1 遺言の種類
遺言の文例を確認すると、「●●に相続させる」と記載しているものと、「●●に遺贈する」と記載しているものがあります。
こうしたわずかな書き方の違いがあるだけで、まったく異なる種類の遺言が作成されたと扱われることとなります。
このため、書き方が違うだけで、遺言による手続の進め方や、課税される税金も違ってくることがあります。

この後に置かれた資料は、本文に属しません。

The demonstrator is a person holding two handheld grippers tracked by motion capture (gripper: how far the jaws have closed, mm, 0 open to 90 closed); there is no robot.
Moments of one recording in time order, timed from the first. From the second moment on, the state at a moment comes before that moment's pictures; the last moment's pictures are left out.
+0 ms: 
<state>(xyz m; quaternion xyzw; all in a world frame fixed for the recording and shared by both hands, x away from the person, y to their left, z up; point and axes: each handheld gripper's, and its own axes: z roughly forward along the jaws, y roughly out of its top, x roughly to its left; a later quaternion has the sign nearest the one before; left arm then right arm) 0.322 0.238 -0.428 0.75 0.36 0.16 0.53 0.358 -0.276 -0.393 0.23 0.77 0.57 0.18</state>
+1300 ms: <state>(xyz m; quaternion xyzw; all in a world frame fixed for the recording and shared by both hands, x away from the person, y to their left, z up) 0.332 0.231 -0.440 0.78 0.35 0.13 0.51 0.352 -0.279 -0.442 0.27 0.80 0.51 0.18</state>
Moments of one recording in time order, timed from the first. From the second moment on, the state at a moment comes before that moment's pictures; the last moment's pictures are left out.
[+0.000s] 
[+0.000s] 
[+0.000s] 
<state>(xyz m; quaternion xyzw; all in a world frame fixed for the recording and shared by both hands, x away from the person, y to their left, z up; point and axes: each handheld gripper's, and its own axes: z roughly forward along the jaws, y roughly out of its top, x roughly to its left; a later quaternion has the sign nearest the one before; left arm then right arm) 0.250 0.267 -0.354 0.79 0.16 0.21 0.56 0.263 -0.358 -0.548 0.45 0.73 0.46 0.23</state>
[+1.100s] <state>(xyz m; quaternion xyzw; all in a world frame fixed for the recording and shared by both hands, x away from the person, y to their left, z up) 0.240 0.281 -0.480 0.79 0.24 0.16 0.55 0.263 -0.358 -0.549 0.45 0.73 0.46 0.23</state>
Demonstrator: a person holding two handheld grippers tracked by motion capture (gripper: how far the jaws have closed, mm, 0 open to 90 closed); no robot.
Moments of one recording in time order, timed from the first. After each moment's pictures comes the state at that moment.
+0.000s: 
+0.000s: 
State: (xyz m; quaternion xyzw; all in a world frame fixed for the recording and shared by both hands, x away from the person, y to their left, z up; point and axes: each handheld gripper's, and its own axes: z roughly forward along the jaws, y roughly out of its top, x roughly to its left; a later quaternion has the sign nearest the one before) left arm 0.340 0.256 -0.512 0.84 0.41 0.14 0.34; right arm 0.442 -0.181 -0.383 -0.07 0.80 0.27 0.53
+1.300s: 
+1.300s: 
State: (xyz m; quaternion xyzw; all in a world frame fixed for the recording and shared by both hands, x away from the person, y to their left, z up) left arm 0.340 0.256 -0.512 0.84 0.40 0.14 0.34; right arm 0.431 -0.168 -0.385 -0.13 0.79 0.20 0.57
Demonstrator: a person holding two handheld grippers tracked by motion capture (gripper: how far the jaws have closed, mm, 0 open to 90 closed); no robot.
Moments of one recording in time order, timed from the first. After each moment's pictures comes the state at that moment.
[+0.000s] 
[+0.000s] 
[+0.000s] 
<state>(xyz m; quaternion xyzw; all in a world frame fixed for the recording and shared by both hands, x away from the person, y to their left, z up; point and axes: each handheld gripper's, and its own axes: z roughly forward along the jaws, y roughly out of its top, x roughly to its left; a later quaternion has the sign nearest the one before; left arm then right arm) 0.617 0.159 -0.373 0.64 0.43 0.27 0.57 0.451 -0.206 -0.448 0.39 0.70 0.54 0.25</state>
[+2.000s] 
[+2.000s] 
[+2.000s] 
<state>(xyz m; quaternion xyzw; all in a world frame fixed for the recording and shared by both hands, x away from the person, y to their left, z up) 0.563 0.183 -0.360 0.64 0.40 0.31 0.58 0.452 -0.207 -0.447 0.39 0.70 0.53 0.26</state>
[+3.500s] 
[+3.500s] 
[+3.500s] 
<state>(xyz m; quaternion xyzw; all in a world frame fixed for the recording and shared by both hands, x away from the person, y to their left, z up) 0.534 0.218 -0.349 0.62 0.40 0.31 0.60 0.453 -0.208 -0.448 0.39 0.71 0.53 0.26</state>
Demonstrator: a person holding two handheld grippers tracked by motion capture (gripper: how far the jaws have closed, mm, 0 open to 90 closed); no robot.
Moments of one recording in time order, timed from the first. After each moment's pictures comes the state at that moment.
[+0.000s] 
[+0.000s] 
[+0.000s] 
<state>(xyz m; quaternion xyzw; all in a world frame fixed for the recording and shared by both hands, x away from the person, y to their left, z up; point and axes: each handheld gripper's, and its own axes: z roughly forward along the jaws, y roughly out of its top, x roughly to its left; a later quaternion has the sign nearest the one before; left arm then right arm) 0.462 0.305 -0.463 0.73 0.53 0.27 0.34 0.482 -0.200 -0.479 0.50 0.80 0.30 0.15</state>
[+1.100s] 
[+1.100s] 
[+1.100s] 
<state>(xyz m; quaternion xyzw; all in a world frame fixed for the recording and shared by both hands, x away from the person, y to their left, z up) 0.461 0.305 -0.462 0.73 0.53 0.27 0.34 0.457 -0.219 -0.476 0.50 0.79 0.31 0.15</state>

ここでは、遺言の種類について、概略を説明したいと思います。
2 相続させる遺言
相続させる遺言は、相続人が遺産分割する方法を指定するものです。
このため、相続人に対してのみ、相続させる遺言を残すことができます。
仮に、相続人以外の人に対して、形上、「●●に相続させる」との文言の遺言を作成したとしても、その遺言は後述の遺贈する遺言に読み替えられることとなります。
3 遺贈する遺言
遺贈する遺言は、特定の人に遺産を引き継ぐものとすることを記載したものとなります。
遺贈する遺言は、相続人に対しても、相続人以外の人に対しても、残すことができます。
4 包括遺贈と特定遺贈
遺贈する遺言には、包括遺贈と特定遺贈があります。
包括遺贈と特定遺贈のどちらかであるかによっても、異なる手続により名義変更がなされ、異なる税金が課税される可能性がありますので、ここで違いを説明しておきたいと思います。
包括遺贈は、「すべての財産を遺贈する」、「財産の2分の1を遺贈する」というように、個々の財産を特定せず、遺産全体をまとめて遺贈することを言います。

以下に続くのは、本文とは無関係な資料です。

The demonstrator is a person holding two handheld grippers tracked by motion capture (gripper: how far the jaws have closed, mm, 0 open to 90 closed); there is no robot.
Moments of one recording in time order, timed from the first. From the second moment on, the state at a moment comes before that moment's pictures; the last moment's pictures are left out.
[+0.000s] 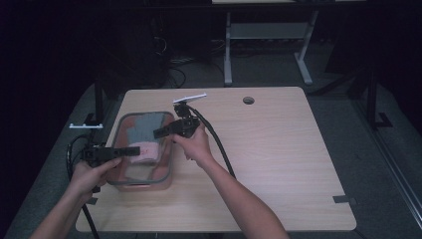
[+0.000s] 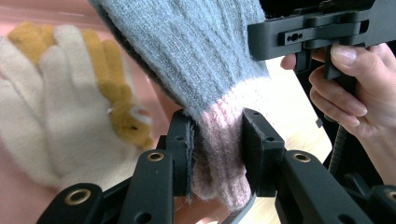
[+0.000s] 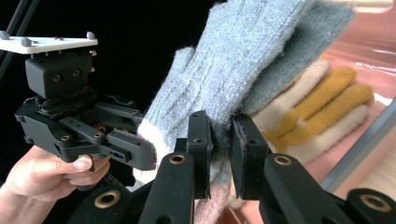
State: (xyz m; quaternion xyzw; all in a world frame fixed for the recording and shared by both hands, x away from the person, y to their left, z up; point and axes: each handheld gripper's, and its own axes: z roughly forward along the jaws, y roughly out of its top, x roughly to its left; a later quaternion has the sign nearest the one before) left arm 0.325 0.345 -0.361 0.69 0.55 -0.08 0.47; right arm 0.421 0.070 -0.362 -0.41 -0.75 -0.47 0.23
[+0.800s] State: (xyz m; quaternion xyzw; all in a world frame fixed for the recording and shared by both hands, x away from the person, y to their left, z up) left arm 0.325 0.361 -0.379 0.69 0.57 -0.07 0.44; right arm 0.427 0.095 -0.384 -0.41 -0.77 -0.44 0.22
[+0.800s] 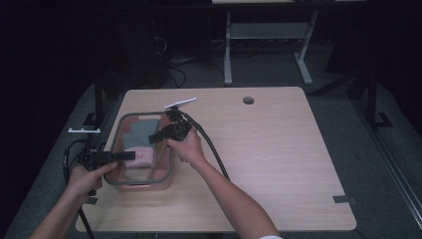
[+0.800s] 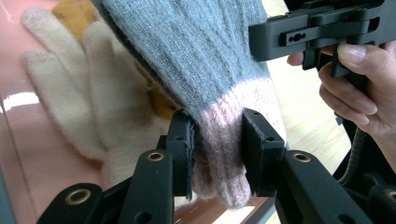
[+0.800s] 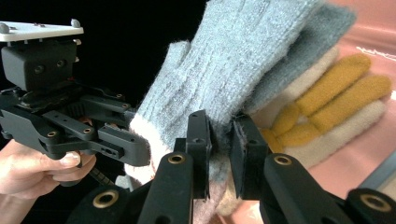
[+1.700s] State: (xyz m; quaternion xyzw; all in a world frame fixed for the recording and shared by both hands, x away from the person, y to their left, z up) left arm 0.327 0.360 -0.398 0.71 0.59 -0.04 0.40; right arm 0.428 0.088 -0.377 -0.41 -0.79 -0.42 0.17
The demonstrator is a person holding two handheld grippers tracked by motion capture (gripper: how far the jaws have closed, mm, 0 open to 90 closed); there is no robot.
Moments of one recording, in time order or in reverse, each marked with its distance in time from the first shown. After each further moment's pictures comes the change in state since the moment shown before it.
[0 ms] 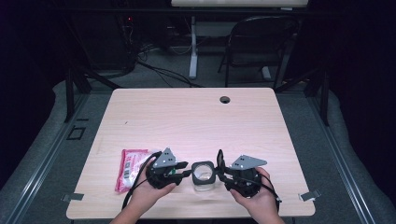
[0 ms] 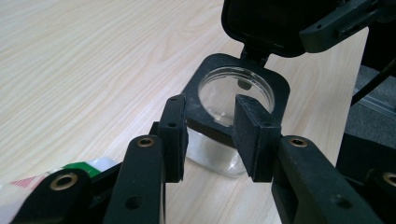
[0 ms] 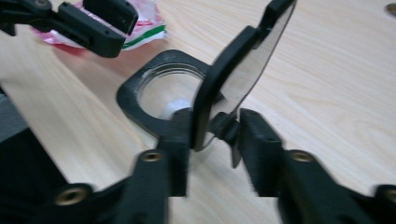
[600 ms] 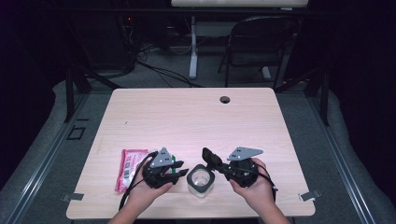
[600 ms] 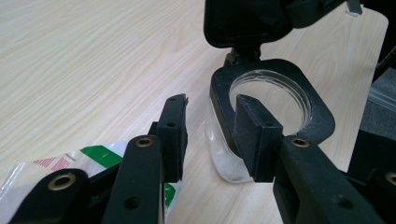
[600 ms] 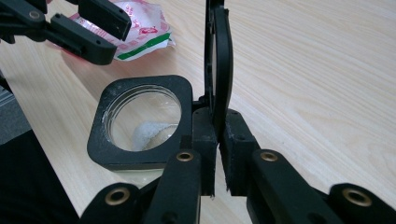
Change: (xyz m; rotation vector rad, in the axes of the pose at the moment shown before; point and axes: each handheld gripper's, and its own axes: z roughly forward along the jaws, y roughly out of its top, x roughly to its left) left arm 0.003 -0.006 0.000 0.025 0.031 -0.006; right arm -0.016 0.015 0.016 0.006 0.061 -0.034
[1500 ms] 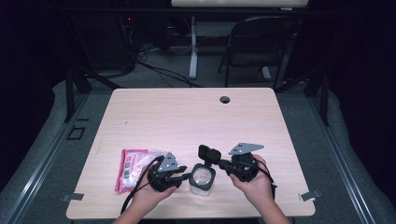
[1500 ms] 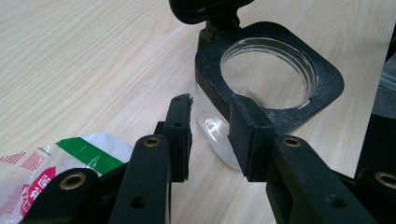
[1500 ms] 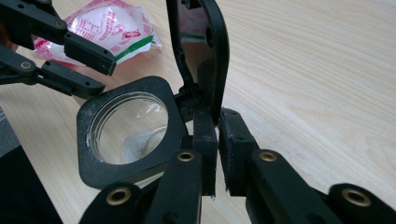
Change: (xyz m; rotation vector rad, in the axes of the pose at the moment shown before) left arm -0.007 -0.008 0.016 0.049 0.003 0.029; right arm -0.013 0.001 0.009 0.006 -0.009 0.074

特定遺贈は、「●●市●●町●●番地の土地、建物を遺贈する」というように、個々の財産を特定して遺贈することを言います。
中には、包括遺贈か特定遺贈か、判断に迷うことがあります。
たとえば、「預貯金のすべてを遺贈する」、「預貯金の全額の2分の1を遺贈する」の場合はどうでしょうか?

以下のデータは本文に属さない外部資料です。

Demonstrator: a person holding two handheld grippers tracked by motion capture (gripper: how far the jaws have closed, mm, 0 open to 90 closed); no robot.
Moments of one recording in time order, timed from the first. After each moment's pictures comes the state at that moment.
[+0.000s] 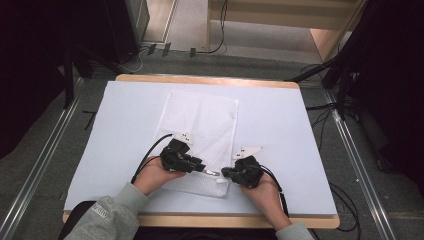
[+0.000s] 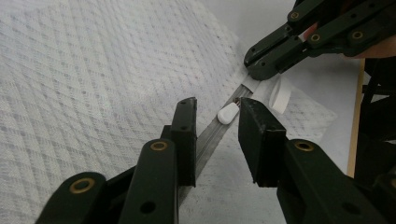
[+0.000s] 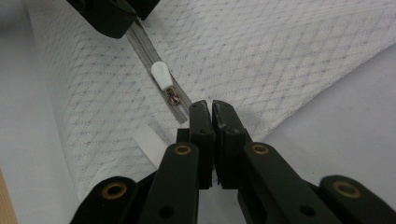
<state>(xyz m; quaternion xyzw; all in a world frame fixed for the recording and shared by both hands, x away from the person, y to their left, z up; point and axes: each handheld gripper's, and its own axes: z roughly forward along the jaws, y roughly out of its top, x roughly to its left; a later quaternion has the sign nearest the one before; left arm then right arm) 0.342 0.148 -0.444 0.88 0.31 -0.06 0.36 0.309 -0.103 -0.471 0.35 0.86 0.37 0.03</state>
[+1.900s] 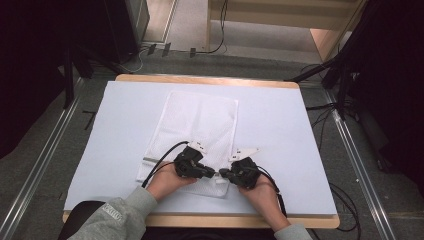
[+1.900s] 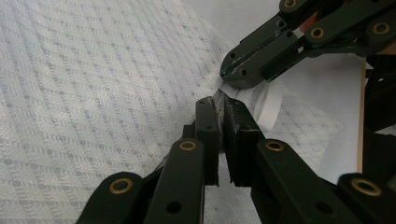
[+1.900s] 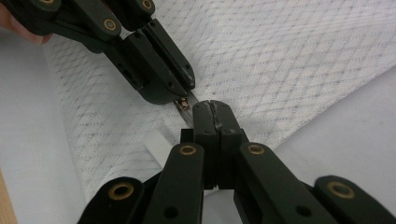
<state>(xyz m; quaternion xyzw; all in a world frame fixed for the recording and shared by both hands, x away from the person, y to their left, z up) 0.336 0.114 -0.465 0.89 0.29 -0.08 0.35 0.306 -0.095 -0.469 0.33 0.87 0.37 0.04</state>
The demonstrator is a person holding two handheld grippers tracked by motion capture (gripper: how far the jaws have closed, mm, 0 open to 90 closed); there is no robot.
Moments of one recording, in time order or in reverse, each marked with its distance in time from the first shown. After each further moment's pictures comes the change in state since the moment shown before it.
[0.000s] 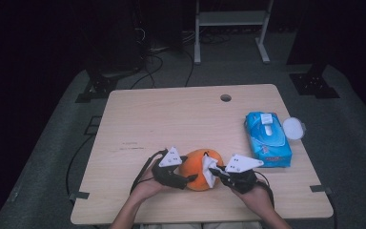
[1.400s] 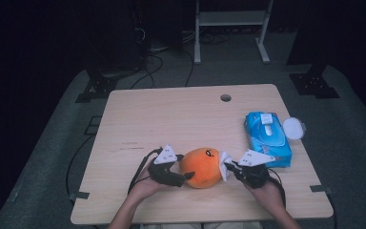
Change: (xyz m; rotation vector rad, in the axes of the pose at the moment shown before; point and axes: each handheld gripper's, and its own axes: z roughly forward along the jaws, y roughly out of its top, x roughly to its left) left arm 0.007 -0.007 -0.002 -0.009 0.017 -0.050; right arm -0.030 -0.024 -0.011 0.077 -0.127 0.048
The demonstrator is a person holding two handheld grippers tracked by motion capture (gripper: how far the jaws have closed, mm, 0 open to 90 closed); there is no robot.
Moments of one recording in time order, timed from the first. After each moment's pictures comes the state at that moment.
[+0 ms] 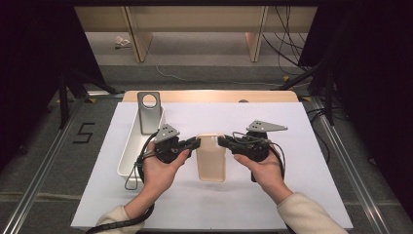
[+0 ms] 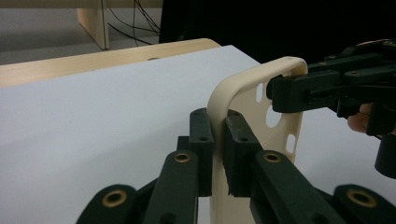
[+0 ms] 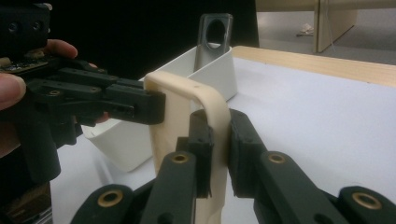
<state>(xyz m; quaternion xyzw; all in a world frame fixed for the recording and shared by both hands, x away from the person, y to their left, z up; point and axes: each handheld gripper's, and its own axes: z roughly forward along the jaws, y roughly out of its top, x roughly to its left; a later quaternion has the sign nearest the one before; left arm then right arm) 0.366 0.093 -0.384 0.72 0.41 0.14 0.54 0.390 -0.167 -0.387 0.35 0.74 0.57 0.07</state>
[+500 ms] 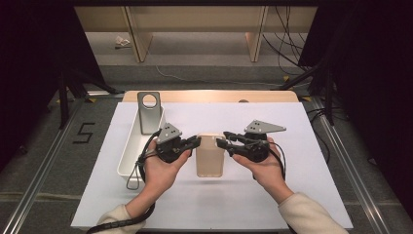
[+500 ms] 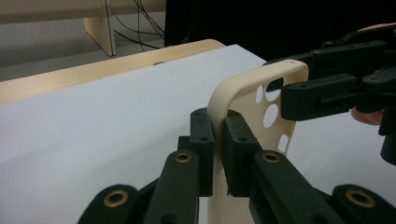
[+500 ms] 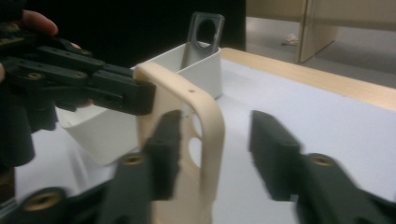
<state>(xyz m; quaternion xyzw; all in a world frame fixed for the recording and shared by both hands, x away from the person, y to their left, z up) 0.367 0.092 -0.381 0.73 0.40 0.16 0.53 0.390 -0.166 -0.385 0.32 0.76 0.55 0.12</state>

この場合は、預貯金全体をまとめて遺贈していますが、遺産全体をまとめて遺贈しているわけではありません。
このため、特定遺贈に該当すると解釈されます。
「●●市●●町●●番地の土地、建物以外の財産を遺贈する」の場合はどうでしょうか?
この場合は、特定の不動産以外については、遺産全体をまとめて遺贈することとなりますので、包括遺贈に該当すると解釈されます。
こうした遺言の解釈は、専門家でも迷うところですので、相続に詳しい弁護士にご相談いただいた方が良いと思います。